What the task asks =
Return each line exactly as written. Begin with the first line of the entries and end with the line that has "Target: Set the".

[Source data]

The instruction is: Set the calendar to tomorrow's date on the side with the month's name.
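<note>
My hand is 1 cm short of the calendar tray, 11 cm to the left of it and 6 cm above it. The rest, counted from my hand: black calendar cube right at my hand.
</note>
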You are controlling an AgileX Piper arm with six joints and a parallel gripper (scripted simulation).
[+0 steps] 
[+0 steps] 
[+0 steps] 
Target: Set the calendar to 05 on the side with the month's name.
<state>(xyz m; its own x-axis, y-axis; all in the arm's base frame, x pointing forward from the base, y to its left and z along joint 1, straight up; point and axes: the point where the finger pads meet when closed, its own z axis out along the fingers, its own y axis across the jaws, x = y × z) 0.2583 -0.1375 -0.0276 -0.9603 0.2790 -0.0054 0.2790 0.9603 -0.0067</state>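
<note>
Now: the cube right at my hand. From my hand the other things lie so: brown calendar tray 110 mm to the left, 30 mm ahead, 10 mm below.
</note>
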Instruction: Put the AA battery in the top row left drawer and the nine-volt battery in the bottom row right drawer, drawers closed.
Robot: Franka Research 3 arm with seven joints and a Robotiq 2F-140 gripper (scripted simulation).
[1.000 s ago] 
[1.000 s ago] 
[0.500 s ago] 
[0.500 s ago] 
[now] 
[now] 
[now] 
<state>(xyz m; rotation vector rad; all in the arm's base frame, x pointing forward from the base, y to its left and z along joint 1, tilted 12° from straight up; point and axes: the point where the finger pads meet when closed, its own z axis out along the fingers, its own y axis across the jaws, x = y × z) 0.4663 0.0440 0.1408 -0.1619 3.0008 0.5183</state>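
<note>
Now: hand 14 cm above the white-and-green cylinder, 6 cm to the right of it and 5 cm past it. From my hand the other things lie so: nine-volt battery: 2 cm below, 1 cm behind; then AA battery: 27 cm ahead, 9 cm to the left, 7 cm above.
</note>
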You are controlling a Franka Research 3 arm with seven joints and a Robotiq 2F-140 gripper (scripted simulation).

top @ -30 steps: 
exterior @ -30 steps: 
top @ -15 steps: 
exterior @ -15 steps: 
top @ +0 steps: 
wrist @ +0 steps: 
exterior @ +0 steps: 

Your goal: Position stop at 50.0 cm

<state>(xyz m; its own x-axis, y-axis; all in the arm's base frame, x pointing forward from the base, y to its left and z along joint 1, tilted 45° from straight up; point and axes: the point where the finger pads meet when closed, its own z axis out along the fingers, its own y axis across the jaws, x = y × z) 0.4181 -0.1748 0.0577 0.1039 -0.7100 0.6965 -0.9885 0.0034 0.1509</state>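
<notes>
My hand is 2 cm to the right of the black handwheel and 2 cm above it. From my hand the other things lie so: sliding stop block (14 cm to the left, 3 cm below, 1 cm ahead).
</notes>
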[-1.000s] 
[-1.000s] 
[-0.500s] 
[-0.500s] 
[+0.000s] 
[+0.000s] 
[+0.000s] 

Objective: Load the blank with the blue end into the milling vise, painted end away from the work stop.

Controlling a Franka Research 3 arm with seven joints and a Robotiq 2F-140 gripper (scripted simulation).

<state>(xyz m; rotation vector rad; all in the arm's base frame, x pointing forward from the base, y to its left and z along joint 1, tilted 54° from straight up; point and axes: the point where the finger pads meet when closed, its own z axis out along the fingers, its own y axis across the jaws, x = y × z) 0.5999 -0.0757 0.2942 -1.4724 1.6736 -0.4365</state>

Task output =
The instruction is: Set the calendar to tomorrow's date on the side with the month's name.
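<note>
My hand is 1 cm short of the calendar tray, 11 cm to the left of it and 6 cm above it. The rest, counted from my hand: black calendar cube right at my hand.
</note>
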You are controlling an AgileX Piper arm with six joints and a parallel gripper (scripted simulation).
[+0 steps] 
[+0 steps] 
[+0 steps] 
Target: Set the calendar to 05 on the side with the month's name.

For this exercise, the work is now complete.